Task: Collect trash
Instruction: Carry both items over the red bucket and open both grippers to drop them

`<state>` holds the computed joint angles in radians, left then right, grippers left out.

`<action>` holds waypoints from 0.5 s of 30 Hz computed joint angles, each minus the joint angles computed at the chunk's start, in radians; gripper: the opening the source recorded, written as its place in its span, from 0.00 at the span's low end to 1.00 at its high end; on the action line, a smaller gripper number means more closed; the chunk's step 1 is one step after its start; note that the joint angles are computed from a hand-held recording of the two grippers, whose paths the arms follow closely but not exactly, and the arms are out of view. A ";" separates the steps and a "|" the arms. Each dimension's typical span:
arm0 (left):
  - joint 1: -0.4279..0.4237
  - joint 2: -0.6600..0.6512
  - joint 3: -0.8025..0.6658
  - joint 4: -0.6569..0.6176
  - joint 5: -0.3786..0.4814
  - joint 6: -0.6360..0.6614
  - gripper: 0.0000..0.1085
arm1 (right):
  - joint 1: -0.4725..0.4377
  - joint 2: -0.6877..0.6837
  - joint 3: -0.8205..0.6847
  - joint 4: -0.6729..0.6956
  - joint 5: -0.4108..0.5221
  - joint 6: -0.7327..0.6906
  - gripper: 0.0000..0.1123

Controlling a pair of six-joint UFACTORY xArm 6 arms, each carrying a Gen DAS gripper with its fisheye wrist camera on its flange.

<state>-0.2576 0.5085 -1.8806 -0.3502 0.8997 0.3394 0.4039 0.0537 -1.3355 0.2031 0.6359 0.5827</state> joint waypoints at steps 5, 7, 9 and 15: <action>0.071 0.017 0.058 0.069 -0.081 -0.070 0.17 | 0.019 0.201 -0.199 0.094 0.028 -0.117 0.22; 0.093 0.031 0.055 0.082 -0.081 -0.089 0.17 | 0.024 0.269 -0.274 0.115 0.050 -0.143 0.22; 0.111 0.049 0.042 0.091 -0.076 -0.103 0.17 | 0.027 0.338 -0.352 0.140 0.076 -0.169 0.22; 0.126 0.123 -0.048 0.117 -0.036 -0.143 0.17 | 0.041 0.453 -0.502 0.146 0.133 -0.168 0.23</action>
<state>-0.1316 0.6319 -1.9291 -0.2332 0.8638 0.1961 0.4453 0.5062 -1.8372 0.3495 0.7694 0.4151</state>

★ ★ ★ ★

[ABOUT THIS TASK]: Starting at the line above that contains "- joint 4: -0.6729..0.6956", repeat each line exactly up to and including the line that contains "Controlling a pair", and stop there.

[SOLUTION TO THIS TASK]:
  - joint 4: -0.6729..0.6956
  - joint 5: -0.4108..0.5221
  - joint 6: -0.7327..0.6906
  - gripper: 0.0000..0.1123

Controlling a pair of six-joint UFACTORY xArm 6 arms, each carrying a Gen DAS gripper with its fisheye wrist camera on its flange.

No more work is needed for this exercise.